CALLBACK_URL is the CALLBACK_URL parameter provided during the authorization request.
AUTH_CODE is the authorization code.
STATE is the state parameter provided in the authorization request (if any).
- The client can include a nonce in the STATE parameter to ensure that the callback originated from it.
- The client can use the STATE parameter to redirect the user to different URLs based on the initial request by the user.

Exchanging Authorization Token for an Access Token

The client makes a token request to the server:

  POST https://api.server.com/access_token?
    grant_type=authorization_code
    &code=AUTH_CODE
    &redirect_url=CALLBACK_URL

Authorization header set to Basic BASE-64 where BASE-64 is the base-64 encoding of CLIENT_ID:CLIENT_SECRET. (Alternately, can also be passed as POST parameters client_id and client_secret)
URL can be anything, but query parameter names are fixed.
AUTH_CODE is the authorization code granted by the server.
CALLBACK_URL is exactly the same as what was used when getting the authorization token.
CLIENT_ID and CLIENT_SECRET are the values set up for the client during the registration process.
CLIENT_SECRET is omitted if it is a mobile app or single-page browser app since using it would necessarily involve making it public.

Receiving an Access Token

If the exchange is successful, the server responds with a JSON object:

{ "access_token": ACCESS_TOKEN,
  "token_type": "Bearer"
}

ACCESS_TOKEN is the token used for authorizing subsequent requests.
Can also contain a "expires_in" field specifying the token expiry time in seconds.
The ACCESS_TOKEN can be used by the client to make subsequent requests to the server:
```
    Authorization: Bearer ACCESS_TOKEN
```

References

Wikipedia article on the Morris Worm.

John Viega, Gary McGraw, Building Secure Software, Addison-Wesley, 2002.

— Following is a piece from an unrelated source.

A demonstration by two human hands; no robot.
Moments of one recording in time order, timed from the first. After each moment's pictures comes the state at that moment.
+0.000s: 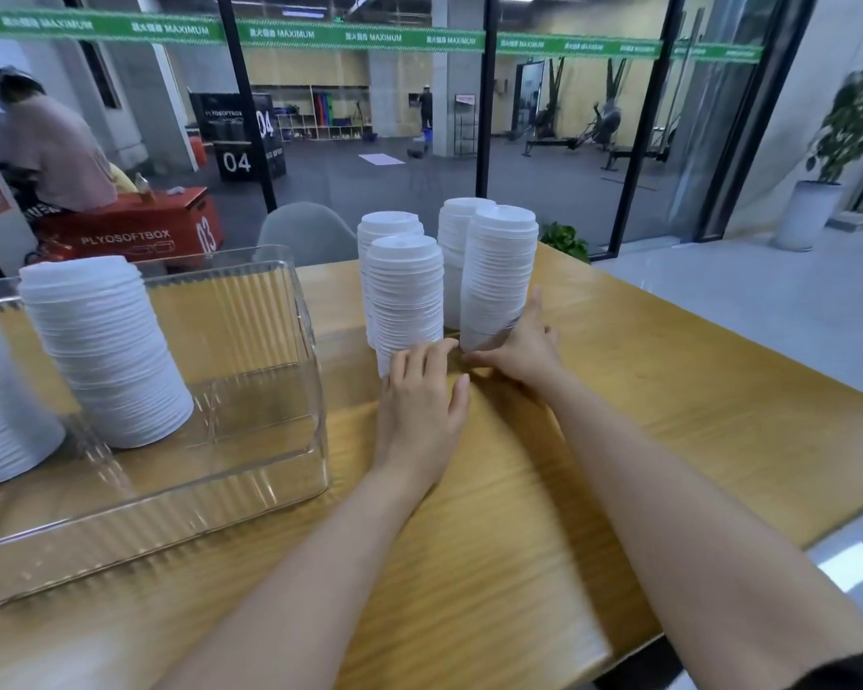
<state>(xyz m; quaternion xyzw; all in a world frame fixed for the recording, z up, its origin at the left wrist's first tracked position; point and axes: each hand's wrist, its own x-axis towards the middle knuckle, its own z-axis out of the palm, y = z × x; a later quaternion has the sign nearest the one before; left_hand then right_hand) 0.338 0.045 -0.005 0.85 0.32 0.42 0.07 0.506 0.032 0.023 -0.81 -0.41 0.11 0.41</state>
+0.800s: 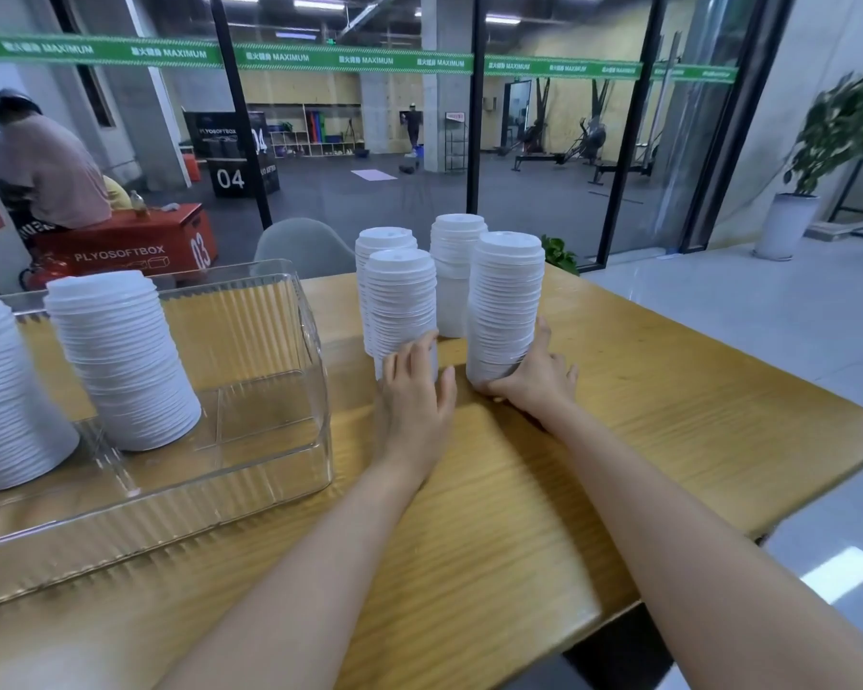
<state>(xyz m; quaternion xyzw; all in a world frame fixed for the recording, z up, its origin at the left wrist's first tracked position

Peter Bright, Anonymous speaks: the inside story of the HBGary hack, Ars-Technica, strongly recommended. Link.

Peter Bright, With arrests, HBGary hack saga finally ends, Ars-Technica. Link.

Nate Anderson, How Anonymous accidentally helped expose two Chinese hackers, Ars-Technica. Link.

Main-stream press coverage of HBGary hack in the New York Times. Eric Lipton and Charles Savage, Hackers Reveal Offers to Spy on Corporate Rivals, New York Times, Feb 11, 2011. Link.

Port Swigger Labs: free online security labs.